A Simplified Model of Activation and Deactivation of Human Rod Phototransduction—An Electroretinographic Study

PURPOSE: To test the hypothesis that a simple model having properties consistent with activation and deactivation in the rod approximates the whole time course of the photoresponse. METHODS: Routinely, an exponential of the form f = α·(1 – exp(–(τ·(t – t(eff))(s)(–1)))), with amplitude α, rate constant τ (often scaled by intensity), irreducible delay t(eff), and time exponent s–1, is fit to the early period of the flash electroretinogram. Notably, s (an integer) represents the three integrating stages in the rod amplification cascade (rhodopsin isomerization, transducin activation, and cGMP hydrolysis). The time course of the photoresponse to a 0.17 cd·s·m(−2) conditioning flash (CF) was determined in 21 healthy eyes by presenting the CF plus a bright probe flash (PF) in tandem, separated by interstimulus intervals (ISIs) of 0.01 to 1.4 seconds, and calculating the proportion of the PF a-wave suppressed by the CF at each ISI. To test if similar kinetics describe deactivation, difference of exponential (DoE) functions with common α and t(eff) parameters, respective rate constants for the initiation (I) and quenching (Q) phases of the response, and specified values of s (s(I), s(Q)), were compared to the photoresponse time course.
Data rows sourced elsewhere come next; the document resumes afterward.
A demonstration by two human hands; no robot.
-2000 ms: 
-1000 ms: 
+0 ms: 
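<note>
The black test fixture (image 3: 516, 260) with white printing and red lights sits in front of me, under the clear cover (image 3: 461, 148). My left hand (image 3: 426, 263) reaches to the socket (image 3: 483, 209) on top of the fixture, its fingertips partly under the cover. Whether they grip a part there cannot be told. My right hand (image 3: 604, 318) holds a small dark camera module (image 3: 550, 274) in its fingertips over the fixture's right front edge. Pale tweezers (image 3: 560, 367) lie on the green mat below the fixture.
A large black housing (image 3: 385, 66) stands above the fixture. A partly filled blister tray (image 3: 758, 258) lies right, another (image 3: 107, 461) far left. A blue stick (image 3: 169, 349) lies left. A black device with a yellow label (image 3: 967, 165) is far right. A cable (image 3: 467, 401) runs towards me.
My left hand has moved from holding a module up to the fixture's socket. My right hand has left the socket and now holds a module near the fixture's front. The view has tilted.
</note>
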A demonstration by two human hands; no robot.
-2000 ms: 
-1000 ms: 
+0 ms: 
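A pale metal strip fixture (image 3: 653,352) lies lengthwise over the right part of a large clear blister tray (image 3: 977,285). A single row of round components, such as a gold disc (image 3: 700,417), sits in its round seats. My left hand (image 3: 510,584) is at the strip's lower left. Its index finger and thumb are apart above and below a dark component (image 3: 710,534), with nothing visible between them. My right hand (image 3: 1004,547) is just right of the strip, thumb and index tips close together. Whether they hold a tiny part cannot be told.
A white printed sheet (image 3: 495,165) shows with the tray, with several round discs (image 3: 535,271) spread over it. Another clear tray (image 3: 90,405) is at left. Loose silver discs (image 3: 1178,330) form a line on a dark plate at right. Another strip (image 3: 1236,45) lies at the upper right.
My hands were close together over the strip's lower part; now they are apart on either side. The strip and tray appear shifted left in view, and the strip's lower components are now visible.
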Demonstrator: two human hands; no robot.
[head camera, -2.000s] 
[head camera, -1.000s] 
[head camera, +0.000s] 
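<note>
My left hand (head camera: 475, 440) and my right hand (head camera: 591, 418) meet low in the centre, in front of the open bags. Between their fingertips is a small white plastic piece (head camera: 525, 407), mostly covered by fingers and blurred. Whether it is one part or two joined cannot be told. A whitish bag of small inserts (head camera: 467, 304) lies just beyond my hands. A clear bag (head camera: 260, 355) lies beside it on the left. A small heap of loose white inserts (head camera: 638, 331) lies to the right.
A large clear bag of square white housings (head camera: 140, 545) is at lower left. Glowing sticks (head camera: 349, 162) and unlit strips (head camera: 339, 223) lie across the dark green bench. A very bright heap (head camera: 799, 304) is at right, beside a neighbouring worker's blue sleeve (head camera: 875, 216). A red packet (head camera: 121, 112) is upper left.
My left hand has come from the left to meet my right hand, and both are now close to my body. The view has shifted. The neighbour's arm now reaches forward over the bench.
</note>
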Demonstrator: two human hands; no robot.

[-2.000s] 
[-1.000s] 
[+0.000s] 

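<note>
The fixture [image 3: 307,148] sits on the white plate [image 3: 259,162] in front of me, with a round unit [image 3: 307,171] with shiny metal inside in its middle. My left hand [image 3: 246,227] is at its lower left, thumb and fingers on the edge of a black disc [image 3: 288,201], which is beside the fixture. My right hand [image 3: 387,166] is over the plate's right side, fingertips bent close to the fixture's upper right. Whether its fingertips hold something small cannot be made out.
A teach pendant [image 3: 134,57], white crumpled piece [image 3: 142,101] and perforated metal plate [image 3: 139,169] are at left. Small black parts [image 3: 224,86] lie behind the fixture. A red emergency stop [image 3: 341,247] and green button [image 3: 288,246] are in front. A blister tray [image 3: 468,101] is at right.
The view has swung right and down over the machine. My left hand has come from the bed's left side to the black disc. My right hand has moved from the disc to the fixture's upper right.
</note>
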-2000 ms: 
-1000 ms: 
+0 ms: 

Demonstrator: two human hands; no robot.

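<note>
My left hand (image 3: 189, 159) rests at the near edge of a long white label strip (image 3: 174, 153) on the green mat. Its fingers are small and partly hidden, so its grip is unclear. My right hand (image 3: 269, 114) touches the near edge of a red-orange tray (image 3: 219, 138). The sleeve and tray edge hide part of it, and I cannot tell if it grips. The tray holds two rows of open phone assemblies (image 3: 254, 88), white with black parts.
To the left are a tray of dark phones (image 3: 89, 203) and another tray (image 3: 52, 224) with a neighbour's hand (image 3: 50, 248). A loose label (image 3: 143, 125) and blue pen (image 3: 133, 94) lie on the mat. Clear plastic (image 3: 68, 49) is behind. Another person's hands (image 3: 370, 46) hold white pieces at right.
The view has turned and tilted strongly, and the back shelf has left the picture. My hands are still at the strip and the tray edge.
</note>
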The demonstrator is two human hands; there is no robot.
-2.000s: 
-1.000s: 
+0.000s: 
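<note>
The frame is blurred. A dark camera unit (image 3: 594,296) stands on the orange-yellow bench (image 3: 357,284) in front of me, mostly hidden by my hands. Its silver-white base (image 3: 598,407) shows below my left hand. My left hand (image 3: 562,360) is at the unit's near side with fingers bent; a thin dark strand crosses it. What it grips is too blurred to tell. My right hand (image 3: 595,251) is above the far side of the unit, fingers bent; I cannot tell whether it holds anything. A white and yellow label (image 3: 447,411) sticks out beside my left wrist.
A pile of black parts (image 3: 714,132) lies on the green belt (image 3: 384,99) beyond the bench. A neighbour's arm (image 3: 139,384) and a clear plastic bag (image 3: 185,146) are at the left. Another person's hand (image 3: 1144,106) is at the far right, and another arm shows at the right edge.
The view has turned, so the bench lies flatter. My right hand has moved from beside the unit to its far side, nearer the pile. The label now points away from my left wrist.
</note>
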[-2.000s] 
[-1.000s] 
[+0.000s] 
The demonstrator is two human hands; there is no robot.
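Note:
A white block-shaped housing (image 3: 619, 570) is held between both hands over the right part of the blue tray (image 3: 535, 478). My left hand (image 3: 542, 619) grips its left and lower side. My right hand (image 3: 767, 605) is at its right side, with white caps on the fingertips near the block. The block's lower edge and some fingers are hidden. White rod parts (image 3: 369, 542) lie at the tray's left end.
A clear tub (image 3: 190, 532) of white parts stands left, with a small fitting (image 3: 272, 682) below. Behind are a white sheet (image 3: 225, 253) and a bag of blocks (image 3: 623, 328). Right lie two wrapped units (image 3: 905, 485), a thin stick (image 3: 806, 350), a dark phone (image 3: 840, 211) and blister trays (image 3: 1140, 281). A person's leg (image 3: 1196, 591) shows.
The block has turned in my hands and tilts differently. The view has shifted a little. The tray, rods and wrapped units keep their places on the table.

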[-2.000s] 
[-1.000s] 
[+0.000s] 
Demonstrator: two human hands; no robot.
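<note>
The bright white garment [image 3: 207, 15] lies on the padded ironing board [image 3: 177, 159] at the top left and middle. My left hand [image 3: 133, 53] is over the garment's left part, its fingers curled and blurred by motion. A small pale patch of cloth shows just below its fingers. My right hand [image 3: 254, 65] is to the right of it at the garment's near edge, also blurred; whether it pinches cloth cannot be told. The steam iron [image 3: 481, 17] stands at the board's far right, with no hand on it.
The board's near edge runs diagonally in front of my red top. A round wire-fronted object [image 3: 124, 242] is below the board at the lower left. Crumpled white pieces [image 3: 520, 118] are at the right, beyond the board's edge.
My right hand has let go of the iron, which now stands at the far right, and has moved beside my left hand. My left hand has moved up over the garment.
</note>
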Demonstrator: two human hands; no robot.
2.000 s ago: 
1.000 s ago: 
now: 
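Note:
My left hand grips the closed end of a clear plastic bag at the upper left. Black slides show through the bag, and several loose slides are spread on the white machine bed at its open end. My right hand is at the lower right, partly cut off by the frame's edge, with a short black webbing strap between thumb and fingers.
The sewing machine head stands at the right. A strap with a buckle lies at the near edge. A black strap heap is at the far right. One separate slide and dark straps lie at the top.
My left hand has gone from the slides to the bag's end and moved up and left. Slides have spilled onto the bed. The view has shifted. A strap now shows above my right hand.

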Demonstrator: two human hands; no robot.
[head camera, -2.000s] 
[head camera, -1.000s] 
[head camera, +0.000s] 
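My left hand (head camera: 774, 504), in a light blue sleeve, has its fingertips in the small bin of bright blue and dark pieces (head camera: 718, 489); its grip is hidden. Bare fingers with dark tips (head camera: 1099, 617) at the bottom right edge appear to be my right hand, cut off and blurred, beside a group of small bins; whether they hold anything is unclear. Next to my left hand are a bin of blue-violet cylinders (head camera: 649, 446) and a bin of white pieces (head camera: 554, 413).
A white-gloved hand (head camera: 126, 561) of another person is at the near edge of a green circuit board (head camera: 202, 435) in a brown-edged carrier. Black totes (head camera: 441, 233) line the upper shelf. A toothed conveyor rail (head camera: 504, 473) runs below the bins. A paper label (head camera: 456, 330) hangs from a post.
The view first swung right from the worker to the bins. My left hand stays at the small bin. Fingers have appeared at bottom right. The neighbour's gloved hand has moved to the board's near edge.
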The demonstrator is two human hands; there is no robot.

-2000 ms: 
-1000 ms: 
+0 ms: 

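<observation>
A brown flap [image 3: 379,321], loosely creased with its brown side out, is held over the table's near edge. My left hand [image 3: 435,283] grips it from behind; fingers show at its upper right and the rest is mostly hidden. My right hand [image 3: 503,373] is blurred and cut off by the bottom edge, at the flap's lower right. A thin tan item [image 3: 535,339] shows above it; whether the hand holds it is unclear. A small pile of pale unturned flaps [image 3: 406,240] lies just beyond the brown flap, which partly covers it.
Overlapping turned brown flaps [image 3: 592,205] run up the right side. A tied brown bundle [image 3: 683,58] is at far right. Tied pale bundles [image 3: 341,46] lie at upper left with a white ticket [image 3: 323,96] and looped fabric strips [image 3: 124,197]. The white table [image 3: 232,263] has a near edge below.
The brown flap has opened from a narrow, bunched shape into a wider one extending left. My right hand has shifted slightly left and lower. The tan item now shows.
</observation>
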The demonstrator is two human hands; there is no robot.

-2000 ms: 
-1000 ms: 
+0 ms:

RESULTS: As hypothesized, the optimal values of s(I) and s(Q) were 3 and 2, respectively. Mean ± SD α was 0.80 ± 0.066, I was 7700 ± 2400 m(2)·cd(–1)·s(–3), and Q was 1.4 ± 0.47 s(–1). Overall, r(2) was 0.93. CONCLUSIONS: A method, including a DoE model with just three free parameters (α, I, Q), that robustly captures the magnitude and time-constants of the complete rod response, was produced. Only two steps integrate to quench the rod photoresponse.